3

I have a set of data of the kind {{$x_i$, $y_i$, $z_i$}, ...} at randomly chosen points $x_i, y_i$.

The $z_i$ are supposed to be a smooth function of the $x_i$ and $y_i$. Unfortunately they turn out not to be. A few points stick out. These are local extrema - I want to find them and remove them from the data set.

The problem is that the $x_i$ and $y_i$ are chosen randomly, so I cannot choose nearest neighbors for comparison easily. Are there any methods to find the nearest neighbors in a given list, or even directly to find the local maxima in a random grid?

Neuneck
  • 665
  • 4
  • 17
  • 3
    One possibility would be to construct the Delaunay triangulation ( = find nearest neighbours), then pick those $(x,y)$ points which have a higher $z$ value than all of their neighbours. Check the ComputationalGeometry package for Delaunay triangulation. – Szabolcs Jun 24 '13 at 07:46
  • Other way is to create Median filter. http://en.wikipedia.org/wiki/Median_filter – Kuba Jun 24 '13 at 07:54

2 Answers2

3

The idea is to construct the Delaunay triangulation and get the points that have higher values than all of their neighbours (according to this triangulation).

Here's a worked example:

Generate the sample data:

f[x_, y_] := Sin[x] Sin[y]
points = RandomReal[{-3, 3}, {300, 2}];

zval = f @@@ points;

Find the local maxima:

<< ComputationalGeometry`
tri = DelaunayTriangulation[points];
tests = And @@ Thread[zval[[#1]] > zval[[#2]]] & @@@ tri
maxima = Pick[points, tests]

(* ==> {{1.3437, 1.68432}, {2.75095, -2.69678}, {-2.97601, 1.98261}, {-1.57433, -1.57115}} *)

(For your noisy data you might want to use a stricter criterion than just "larger than all neighbours", e.g. larger by a threshold. Also, for simplicity I used the slow ComputationalGeometry package but you'll probably want something faster.)

Visualize them:

ListDensityPlot[ArrayFlatten[{{points, List /@ zval}}], 
 Epilog -> {Red, PointSize[Large], Point[maxima]}]

enter image description here

Two of them are on the convex hull. You can filter those out:

Complement[maxima, points[[ConvexHull[points]]]]

(* ==> {{-1.57433, -1.57115}, {1.3437, 1.68432}} *)
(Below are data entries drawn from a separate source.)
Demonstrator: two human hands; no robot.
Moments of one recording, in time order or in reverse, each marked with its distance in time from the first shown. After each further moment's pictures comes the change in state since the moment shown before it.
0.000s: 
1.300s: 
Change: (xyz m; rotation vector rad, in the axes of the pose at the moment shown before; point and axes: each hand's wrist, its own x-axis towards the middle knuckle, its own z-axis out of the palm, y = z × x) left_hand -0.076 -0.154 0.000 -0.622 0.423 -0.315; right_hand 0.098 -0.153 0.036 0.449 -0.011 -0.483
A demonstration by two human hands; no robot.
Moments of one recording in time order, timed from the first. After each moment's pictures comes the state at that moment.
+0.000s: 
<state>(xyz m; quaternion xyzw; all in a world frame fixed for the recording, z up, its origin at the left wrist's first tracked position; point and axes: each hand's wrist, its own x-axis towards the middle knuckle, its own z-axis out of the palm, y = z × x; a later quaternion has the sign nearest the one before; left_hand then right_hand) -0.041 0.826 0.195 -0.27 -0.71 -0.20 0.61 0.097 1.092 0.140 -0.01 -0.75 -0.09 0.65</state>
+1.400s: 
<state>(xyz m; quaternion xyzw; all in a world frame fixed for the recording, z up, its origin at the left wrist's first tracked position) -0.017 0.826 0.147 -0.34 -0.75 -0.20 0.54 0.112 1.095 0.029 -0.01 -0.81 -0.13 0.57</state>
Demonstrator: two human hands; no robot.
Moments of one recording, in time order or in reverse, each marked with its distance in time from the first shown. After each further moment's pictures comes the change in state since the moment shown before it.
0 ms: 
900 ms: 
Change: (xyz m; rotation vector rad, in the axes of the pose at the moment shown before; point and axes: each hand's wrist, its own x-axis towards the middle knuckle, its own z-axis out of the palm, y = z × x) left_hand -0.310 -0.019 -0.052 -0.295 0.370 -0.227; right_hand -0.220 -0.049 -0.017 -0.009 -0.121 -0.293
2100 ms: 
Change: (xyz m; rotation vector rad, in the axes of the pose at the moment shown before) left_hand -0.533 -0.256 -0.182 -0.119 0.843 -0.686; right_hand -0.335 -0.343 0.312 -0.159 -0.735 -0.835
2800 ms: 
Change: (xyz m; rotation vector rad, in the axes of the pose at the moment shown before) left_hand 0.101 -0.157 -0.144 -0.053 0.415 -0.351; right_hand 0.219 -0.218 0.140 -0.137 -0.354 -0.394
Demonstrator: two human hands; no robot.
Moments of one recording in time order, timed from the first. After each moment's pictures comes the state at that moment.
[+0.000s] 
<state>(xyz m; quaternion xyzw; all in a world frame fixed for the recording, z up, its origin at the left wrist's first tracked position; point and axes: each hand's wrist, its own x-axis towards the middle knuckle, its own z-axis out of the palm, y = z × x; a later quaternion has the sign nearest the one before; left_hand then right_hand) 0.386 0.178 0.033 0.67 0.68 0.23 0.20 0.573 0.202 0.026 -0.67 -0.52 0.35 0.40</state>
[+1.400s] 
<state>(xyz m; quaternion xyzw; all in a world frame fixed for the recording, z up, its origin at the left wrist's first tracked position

(Note: it would have been better to filter these based on the indexes of points rather than the coordinates to avoid unnecessary floating point comparisons, but I was lazy :)

Szabolcs
  • 234,956
  • 30
  • 623
  • 1,263
2

An alternative way (notice usage of Nearest in case of random distributed points):

pts = Table[RandomReal[{0, 2 Pi}], {1000}, {2}];
data = {##, Sin[#1] Cos[#2]} & @@@ pts;
(*and some noise*)
dev = Table[{RandomReal[{0, 2 Pi}], RandomReal[{0, 2 Pi}], RandomReal[{2, 5}]}, {20}];
data = data~Join~dev;
ListDensityPlot[data]

enter image description here

set = Thread[data[[ ;; , ;; 2]] -> data[[ ;; , 3]]];
dane = With[{k = 1, med = Median@Nearest[set, {#1, #2}, 10]}, 
    If[Abs[(#3 - med)] > k, {#1, #2, med}, {##}]] & @@@ data;

ListDensityPlot[dane]

enter image description here

You can change If[Abs[(#3 - med)] > k and k, it depends what do You want, and what do You know about deviations.

Kuba
  • 136,707
  • 13
  • 279
  • 740